The basic knowledge Roeder has gathered has enormous potential for clinical benefit in fields ranging from cancer to genetic disorders to infectious diseases.
Roeder was a member of the biochemistry faculty at the WUSTL School of Medicine from 1971-1982, for a time serving as the James S. McDonnell Profes-sor of Biochemistry. He joined the Rockefeller University faculty in 1982.
Roeder’s many honors include the 2003 Lasker Award for Basic Medical Research, a prize informally known to many as the “American Nobel.”

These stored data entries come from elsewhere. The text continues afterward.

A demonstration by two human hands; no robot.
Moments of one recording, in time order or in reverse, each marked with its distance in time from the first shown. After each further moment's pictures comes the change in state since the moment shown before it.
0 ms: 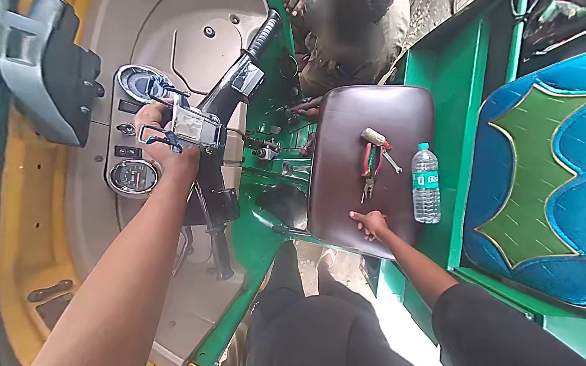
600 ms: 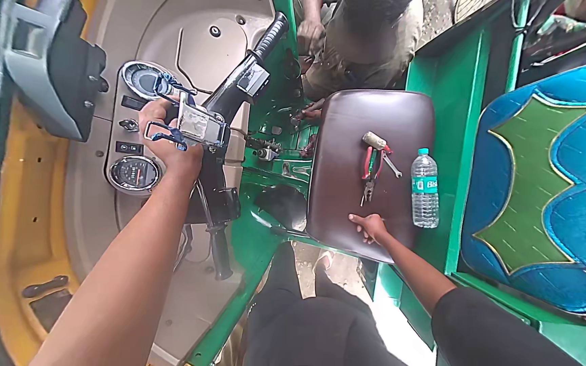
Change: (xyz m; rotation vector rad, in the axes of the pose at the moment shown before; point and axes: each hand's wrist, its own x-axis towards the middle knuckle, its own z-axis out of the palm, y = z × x) left_hand 0.003 -0.005 0.002 -0.003 0.022 0.011; right_hand 0.002 0.000 0.002 0.002 0.002 -0.005
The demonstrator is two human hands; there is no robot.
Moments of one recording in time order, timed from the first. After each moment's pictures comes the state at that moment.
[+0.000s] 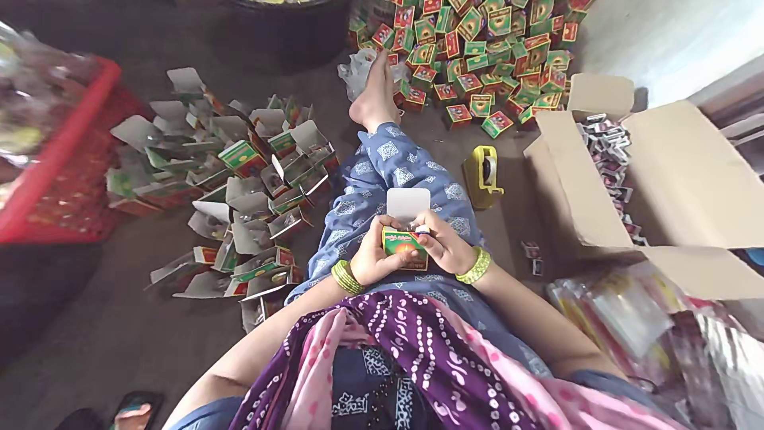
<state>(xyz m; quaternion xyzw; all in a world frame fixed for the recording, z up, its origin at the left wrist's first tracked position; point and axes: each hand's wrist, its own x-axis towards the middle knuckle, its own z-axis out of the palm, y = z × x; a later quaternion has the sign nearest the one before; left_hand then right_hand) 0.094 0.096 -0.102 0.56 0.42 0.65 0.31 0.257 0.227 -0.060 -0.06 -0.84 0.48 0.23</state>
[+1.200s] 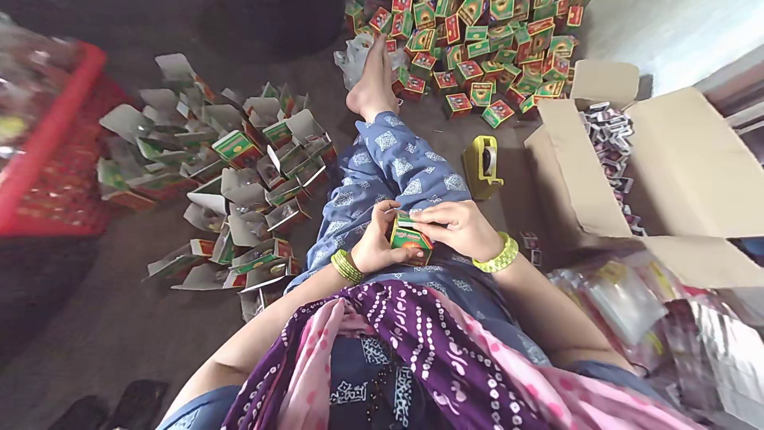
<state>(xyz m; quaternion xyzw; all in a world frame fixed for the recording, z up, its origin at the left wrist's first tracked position) 0.094 0.106 -0.109 0.56 0.41 0.62 0.36 0.271 0.234 -0.018 -0.07 -0.88 0.40 0.24</state>
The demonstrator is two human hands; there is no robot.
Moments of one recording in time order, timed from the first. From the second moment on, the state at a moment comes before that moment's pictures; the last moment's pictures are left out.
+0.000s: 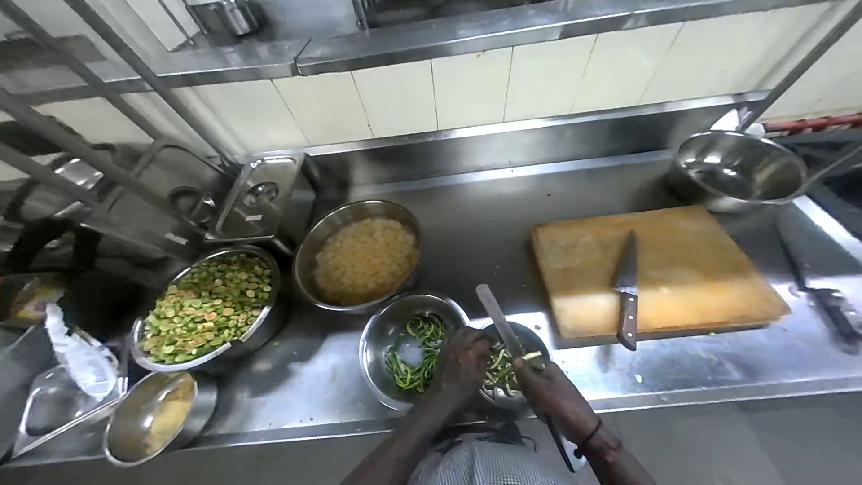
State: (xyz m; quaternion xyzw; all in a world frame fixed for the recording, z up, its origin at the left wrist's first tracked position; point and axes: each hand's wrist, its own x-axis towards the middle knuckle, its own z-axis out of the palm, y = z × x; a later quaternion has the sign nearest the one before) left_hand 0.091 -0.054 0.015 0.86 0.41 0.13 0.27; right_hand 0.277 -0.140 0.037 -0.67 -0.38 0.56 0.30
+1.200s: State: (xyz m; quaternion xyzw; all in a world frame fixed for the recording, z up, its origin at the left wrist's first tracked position) left_hand 0.052 -0.043 0.046 0.49 0.50 0.32 0.64; right_hand 0.267 -0.148 0.062 -0.70 -0.59 0.38 0.14
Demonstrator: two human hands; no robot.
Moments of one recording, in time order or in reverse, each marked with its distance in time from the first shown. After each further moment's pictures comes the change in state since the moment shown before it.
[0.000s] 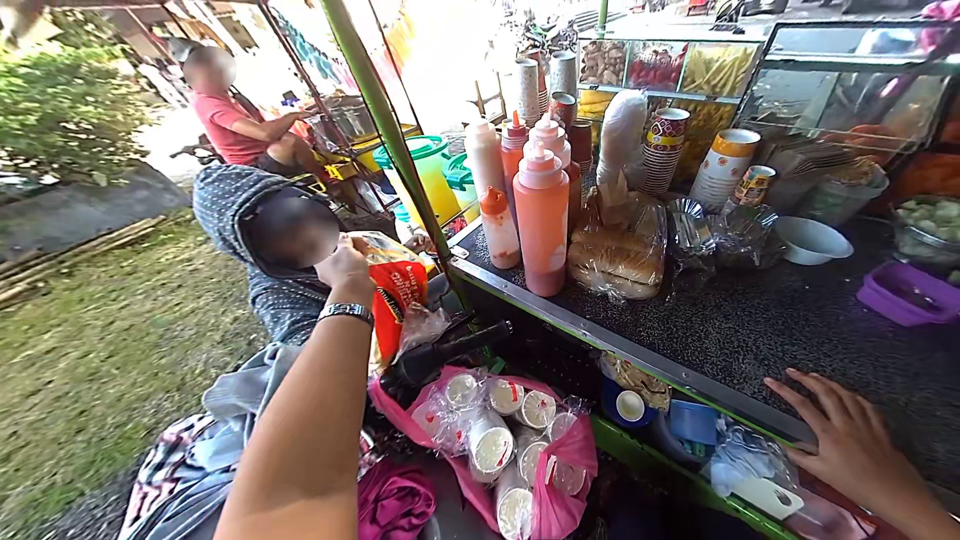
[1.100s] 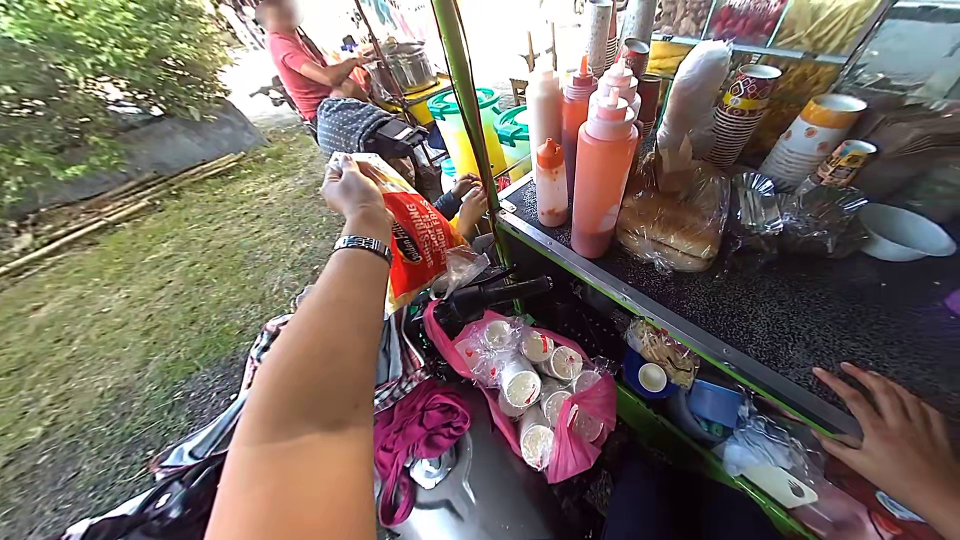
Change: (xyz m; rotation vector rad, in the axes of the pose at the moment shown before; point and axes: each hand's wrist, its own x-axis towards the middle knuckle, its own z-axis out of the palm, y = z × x) left_hand -0.006 0.051 -0.052 -0.109 0.162 0.075; right_hand 0.002 0.001 -0.007 0.067 -0.079 -0.001
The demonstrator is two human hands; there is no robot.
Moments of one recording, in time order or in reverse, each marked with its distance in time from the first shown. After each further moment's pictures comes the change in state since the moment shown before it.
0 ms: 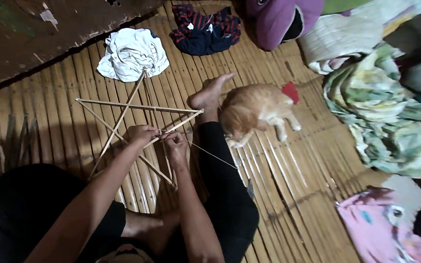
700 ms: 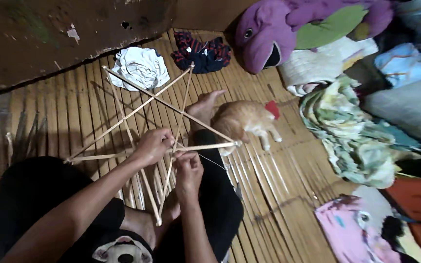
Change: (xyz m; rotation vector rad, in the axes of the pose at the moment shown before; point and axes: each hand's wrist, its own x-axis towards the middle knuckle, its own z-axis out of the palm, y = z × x) left_hand -0.110 0.068 -0.010 0.456 -0.172 0.409; right_hand -0.090 -0.105 0.011 0.154 0.120 -0.146
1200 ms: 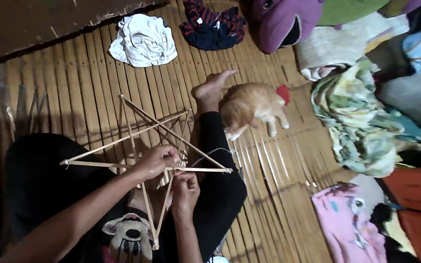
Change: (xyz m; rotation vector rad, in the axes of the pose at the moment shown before) left_hand -0.062 -0.038 0.033 -0.331 -0.282 -0.133; right_hand -0.102 0.027 -0.026 -0.022 0.177 0.074
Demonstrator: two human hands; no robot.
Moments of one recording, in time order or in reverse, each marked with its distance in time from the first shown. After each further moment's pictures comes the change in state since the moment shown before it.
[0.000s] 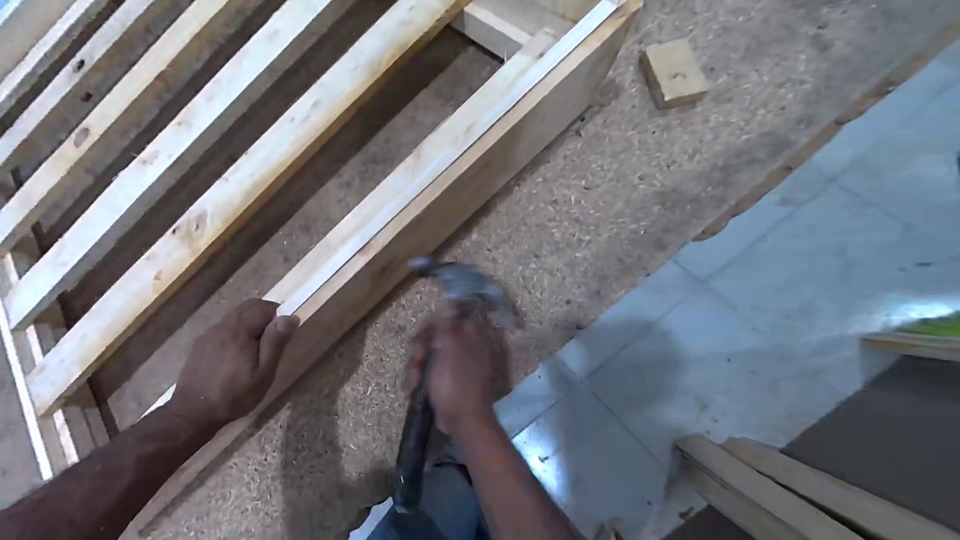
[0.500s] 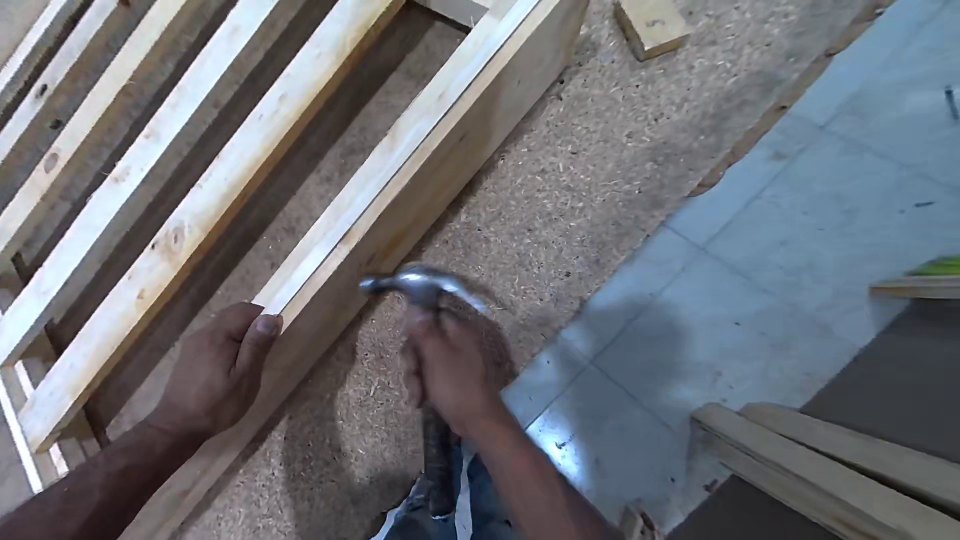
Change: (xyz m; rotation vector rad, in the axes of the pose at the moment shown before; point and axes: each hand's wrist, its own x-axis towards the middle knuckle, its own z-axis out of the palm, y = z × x) left_hand 0.004 -0.005 -0.003 -0.139 0.006 0.018; right_hand -0.006 0.003 -0.007 -0.159 -0.104 -0.014
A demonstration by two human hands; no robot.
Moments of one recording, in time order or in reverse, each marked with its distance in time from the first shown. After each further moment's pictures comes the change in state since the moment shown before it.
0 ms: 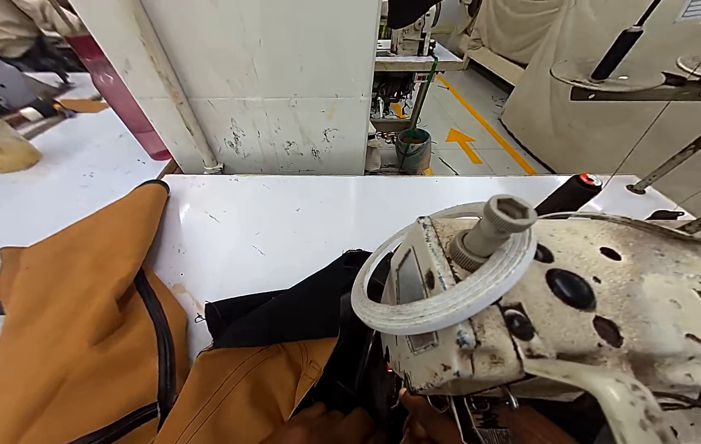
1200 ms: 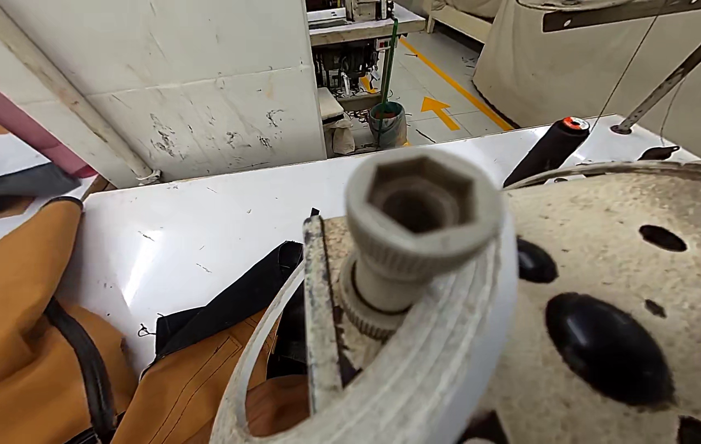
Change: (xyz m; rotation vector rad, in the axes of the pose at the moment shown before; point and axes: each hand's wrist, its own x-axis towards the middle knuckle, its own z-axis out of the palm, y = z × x) left_hand 0.013 -0.123 0.057 0.386 0.159 0.408; right_hand -0.009 0.053 0.106 0.059 0.366 -0.124
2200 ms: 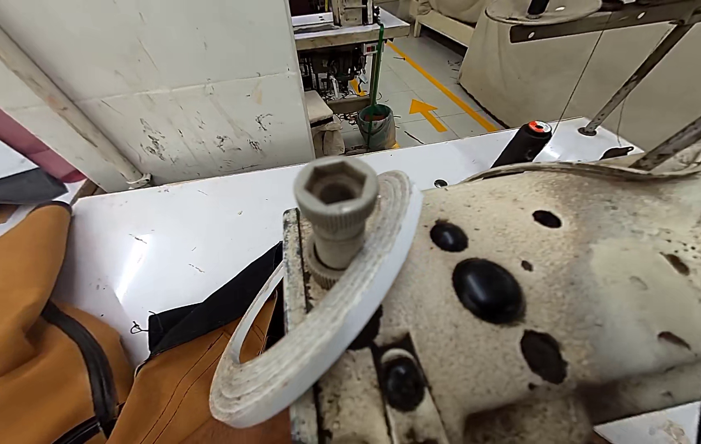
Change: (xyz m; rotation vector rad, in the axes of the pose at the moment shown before) left_hand 0.056 0.027 -0.064 -0.017 0.022 -0.075; right_hand 0.056 -0.034 -0.086 -0.031 -0.087 -0.010
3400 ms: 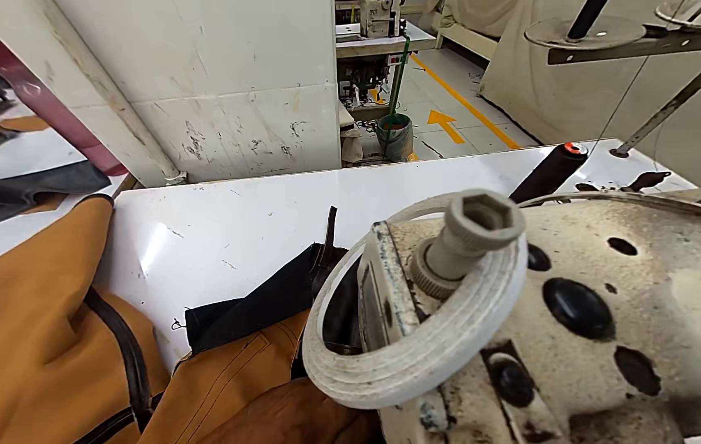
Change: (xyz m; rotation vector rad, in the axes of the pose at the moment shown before) left_hand 0.000 0.009 -0.031 -0.013 0.058 0.015; right_hand -0.006 0.001 -0.011 0.026 -0.074 0.011
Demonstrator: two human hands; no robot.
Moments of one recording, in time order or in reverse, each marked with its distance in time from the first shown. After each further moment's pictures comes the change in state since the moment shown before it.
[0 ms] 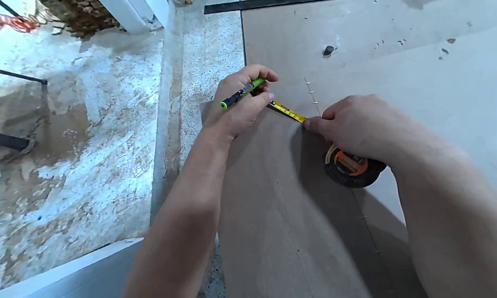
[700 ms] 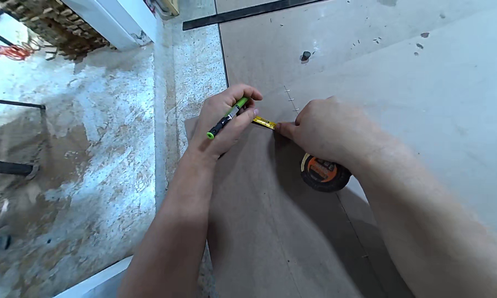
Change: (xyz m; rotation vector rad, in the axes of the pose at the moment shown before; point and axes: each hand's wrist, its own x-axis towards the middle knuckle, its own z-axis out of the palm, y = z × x) left_hand -0.001 0.007 0.002 0.137 -0.045 0.031; right_hand 0.006 -0.016 -0.004 -0.030 -0.009 0.006
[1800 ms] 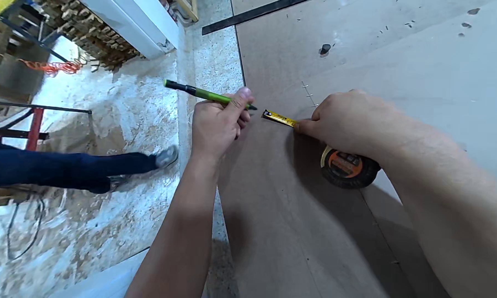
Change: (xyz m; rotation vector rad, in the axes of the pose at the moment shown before) left_hand -0.020 0.017 -0.017 -0.299 0.281 -0.381; right_hand 0.008 0.006 0.002 0.045 -0.032 -0.060
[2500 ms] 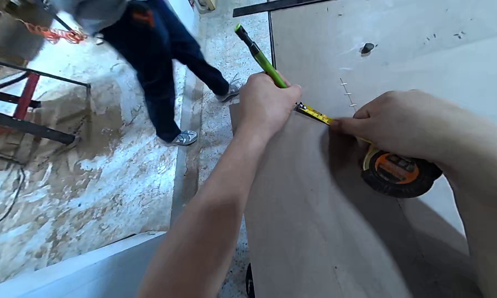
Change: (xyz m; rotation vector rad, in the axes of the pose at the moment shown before) left_hand 0.016 0.008 0.019 0.189 0.008 -0.176; right_hand 0.000 0.001 -0.001 -0.013 0.017 0.004
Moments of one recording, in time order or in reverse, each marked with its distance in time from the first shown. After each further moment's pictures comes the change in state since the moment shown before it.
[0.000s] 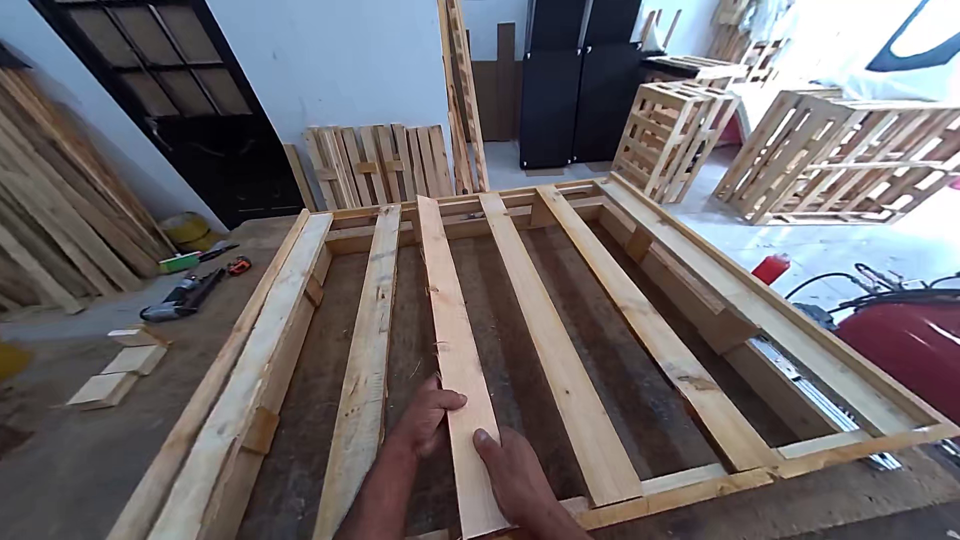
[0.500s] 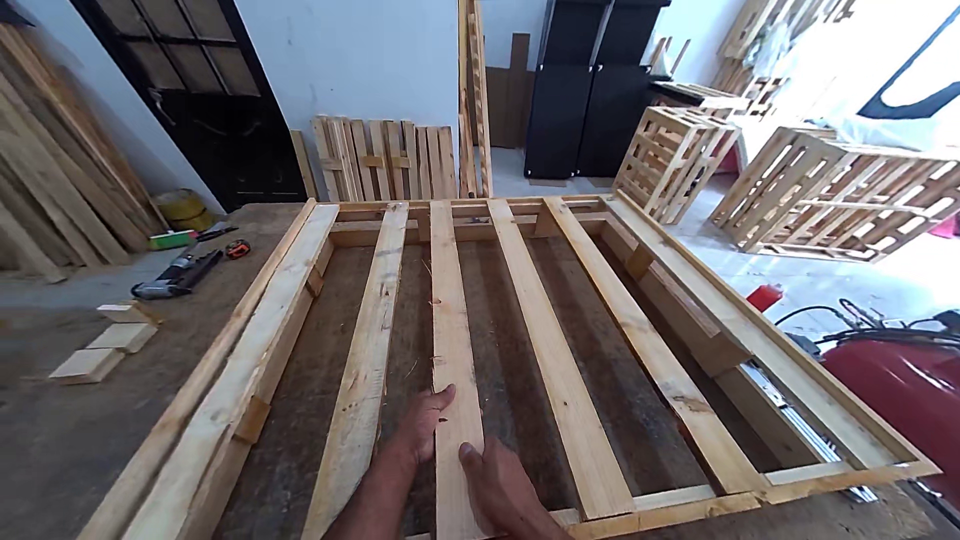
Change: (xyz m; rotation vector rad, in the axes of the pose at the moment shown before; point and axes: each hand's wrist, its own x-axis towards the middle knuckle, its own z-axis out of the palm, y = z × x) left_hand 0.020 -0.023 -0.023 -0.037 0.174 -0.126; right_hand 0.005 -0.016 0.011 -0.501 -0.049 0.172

Stowers’ father and grandfather were Kansas City physicians. Stowers, who earned a bachelor’s degree from the University of Missouri, had planned to become a doctor, even completing a two-year degree in medicine.
However, he was drawn to business.
After working as a mutual-fund salesman, Stowers launched his own company in 1958 with four employees, a base of 12 investors, two mutual funds and initial assets of only $107,000.
Today, with a staff of 1,800, American Century manages $96 billion in assets for more than 1.6 million shareholders.
Having achieved success in the financial world, Stowers decided he wanted to give back something more valuable than money to the millions of people who helped make him successful.
He and his wife, Virginia, who are both cancer survivors, wanted to help people enjoy a healthier life, so in 1994 they created the Stowers Institute for Medical Research.
The institute aspires to be one of the most innovative biomedical research organizations in the world. Scientists at the state-of-the-art facility conduct basic research on genes and proteins that control fundamental processes in living cells to unlock the mysteries of disease and find the keys to their causes, treatment and prevention.
Since his initial donation in 1994 of $50 million in American Century stock to start the institute, the Stowers have contributed several more gifts and have taken an active role in designing and managing the center. The institute’s endowment is currently worth more than $2 billion.